After a while, probably because the memory/cache are populated, this query becomes much faster:

 Nested Loop  (cost=2437.52..10850.51 rows=4 width=495) (actual time=306.337..612.232 rows=362 loops=1)    Buffers: shared hit=241776 read=39865 written=4    ->  Nested Loop  (cost=2437.09..10578.84 rows=569 width=499) (actual time=305.216..546.749 rows=36314 loops=1)          Buffers: shared hit=132503 read=39834 written=4          ->  Bitmap Heap Scan on core_releasegroup  (cost=2436.66..4636.70 rows=567 width=495) (actual time=305.195..437.375 rows=32679 loops=1)                Recheck Cond: ((release_date >= '2020-08-20'::date) AND (release_date <= '2020-10-20'::date) AND ((type)::text = ANY ('{Album,Single,EP,Live,Compilation,Remix,Other}'::text[])))                Heap Blocks: exact=29127                Buffers: shared hit=16 read=38078 written=4                ->  BitmapAnd  (cost=2436.66..2436.66 rows=567 width=0) (actual time=298.382..298.382 rows=0 loops=1)                      Buffers: shared hit=16 read=8951                      ->  Bitmap Index Scan on core_releasegroup_release_date_03a267f7  (cost=0.00..342.46 rows=16203 width=0) (actual time=5.619..5.619 rows=32679 loops=1)                            Index Cond: ((release_date >= '2020-08-20'::date) AND (release_date <= '2020-10-20'::date))                            Buffers: shared read=92                      ->  Bitmap Index Scan on core_releasegroup_type_58b6243d_like  (cost=0.00..2093.67 rows=113420 width=0) (actual time=289.917..289.917 rows=3240568 loops=1)                            Index Cond: ((type)::text = ANY ('{Album,Single,EP,Live,Compilation,Remix,Other}'::text[]))                            Buffers: shared hit=16 read=8859          ->  Index Scan using core_artist_release_groups_releasegroup_id_cea5da71 on core_artist_release_groups  (cost=0.43..10.46 rows=2 width=8) (actual time=0.003..0.003 rows=1 loops=32679)                Index Cond: (releasegroup_id = core_releasegroup.id)                Buffers: shared hit=132487 read=1756    ->  Index Only Scan using core_subscription_profile_id_artist_id_a4d3d29b_uniq on core_subscription u0  (cost=0.43..0.48 rows=1 width=4) (actual time=0.002..0.002 rows=0 loops=36314)          Index Cond: ((profile_id = 1) AND (artist_id = core_artist_release_groups.artist_id))          Heap Fetches: 362          Buffers: shared hit=109273 read=31  Planning Time: 1.088 ms  Execution Time: 612.360 ms 

This is still slow in SQL terms (I guess?), but much more acceptable.

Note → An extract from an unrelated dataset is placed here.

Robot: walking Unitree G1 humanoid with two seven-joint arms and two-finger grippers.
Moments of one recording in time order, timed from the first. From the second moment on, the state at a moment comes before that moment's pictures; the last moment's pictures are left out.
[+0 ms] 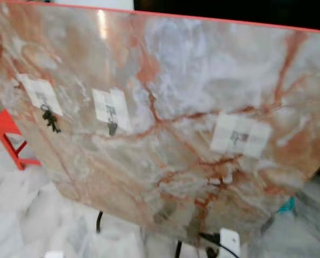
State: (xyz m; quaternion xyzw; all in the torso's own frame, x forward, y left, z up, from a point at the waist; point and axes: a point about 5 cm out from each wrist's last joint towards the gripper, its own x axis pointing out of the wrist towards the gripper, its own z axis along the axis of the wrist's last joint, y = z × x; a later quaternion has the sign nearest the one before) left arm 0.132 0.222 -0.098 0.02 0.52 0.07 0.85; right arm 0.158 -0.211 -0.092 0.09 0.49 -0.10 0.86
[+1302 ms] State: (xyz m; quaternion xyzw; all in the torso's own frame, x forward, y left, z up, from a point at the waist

The problem is, even though this is a very common view in my web-app (an often executed query), it is still not kept around in RAM/cache, and so I see these huge response-time spikes too often.

I’ve tried every combination of constructing those queries. My last attempt is to see whether the planner estimations are to blame here, and if they’re fixable. If not, I’ll start considering de-normalization.

Or is there something else I’m missing?